▶ _REQUIREMENT_
Once the line with "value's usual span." is found in the entries below, repeat it and each following line exactly, up to and including the line with "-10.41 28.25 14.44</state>". Add no other lines.

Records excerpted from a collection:
====================
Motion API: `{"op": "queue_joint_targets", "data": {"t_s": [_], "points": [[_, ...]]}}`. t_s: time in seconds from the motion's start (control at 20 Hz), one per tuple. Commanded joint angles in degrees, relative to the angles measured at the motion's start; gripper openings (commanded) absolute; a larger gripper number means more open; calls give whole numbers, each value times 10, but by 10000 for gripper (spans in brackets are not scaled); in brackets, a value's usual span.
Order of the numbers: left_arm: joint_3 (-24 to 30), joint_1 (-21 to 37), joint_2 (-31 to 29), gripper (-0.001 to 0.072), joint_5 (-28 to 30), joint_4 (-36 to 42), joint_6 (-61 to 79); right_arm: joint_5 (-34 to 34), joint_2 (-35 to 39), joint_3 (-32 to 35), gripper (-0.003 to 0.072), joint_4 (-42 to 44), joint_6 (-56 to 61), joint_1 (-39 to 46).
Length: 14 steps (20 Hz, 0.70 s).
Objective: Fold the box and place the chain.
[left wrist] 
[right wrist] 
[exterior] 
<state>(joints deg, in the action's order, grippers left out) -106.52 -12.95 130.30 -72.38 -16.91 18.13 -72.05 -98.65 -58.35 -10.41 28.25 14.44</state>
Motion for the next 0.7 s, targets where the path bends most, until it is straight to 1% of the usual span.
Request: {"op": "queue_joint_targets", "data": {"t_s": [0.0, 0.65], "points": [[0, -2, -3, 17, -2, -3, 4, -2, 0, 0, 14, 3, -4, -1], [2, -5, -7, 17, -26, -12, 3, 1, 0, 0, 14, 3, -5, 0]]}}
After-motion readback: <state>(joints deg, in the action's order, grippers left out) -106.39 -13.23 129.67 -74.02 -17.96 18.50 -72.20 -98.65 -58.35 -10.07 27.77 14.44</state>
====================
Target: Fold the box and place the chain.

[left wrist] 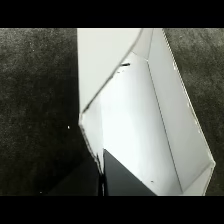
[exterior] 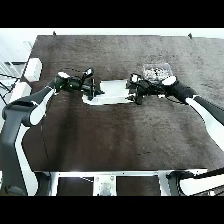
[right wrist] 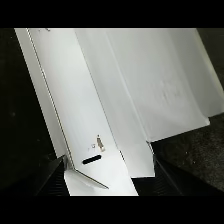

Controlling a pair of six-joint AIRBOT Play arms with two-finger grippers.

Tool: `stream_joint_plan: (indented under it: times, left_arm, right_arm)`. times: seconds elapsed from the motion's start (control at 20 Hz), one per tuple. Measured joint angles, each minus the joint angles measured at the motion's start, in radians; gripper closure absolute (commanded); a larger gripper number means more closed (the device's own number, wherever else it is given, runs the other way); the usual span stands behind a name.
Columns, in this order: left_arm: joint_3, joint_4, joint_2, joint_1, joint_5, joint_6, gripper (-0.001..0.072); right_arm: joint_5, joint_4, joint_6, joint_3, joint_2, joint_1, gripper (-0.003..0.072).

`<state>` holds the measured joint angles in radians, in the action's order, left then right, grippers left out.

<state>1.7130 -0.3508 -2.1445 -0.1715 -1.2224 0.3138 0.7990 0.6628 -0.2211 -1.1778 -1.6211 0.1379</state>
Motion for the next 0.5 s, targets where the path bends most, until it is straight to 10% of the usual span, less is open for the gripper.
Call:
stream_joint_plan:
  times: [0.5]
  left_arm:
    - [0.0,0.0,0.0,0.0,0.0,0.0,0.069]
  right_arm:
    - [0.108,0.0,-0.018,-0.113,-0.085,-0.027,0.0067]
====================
▶ _THE ANSWER_
Motion API: `{"op": "queue_joint_targets", "data": {"t_s": [_], "points": [[_, ...]]}}`. t_s: time in seconds from the motion's start (control at 20 Hz), one per tuple. Commanded joint angles in degrees, relative to the angles measured at the motion's start; gripper openings (commanded) absolute; a larger gripper number means more open; calls give whole numbers, each value times 10, but by 10000 for gripper (spans in brackets are not scaled); in brackets, a value's usual span.
Order of the numbers: left_arm: joint_3 (-24 to 30), joint_1 (-21 to 37), joint_2 (-31 to 29), gripper (-0.001 to 0.072), joint_5 (-28 to 30), joint_4 (-36 to 42), joint_6 (-61 to 79); right_arm: joint_5 (-34 to 34), joint_2 (-35 to 39), joint_3 (-32 to 35), gripper (-0.003 to 0.072), joint_4 (-42 to 44), joint_6 (-56 to 61), joint_1 (-39 to 46).
Length: 14 steps (20 Hz, 0.70 s).
Objective: Fold the box and place the chain.
[left wrist] 
[right wrist] 
[exterior] 
<state>(joints deg, in the action's order, grippers left out) -106.52 -12.95 130.30 -72.38 -16.91 18.13 -72.05 -98.65 -58.35 -10.41 28.25 14.44</state>

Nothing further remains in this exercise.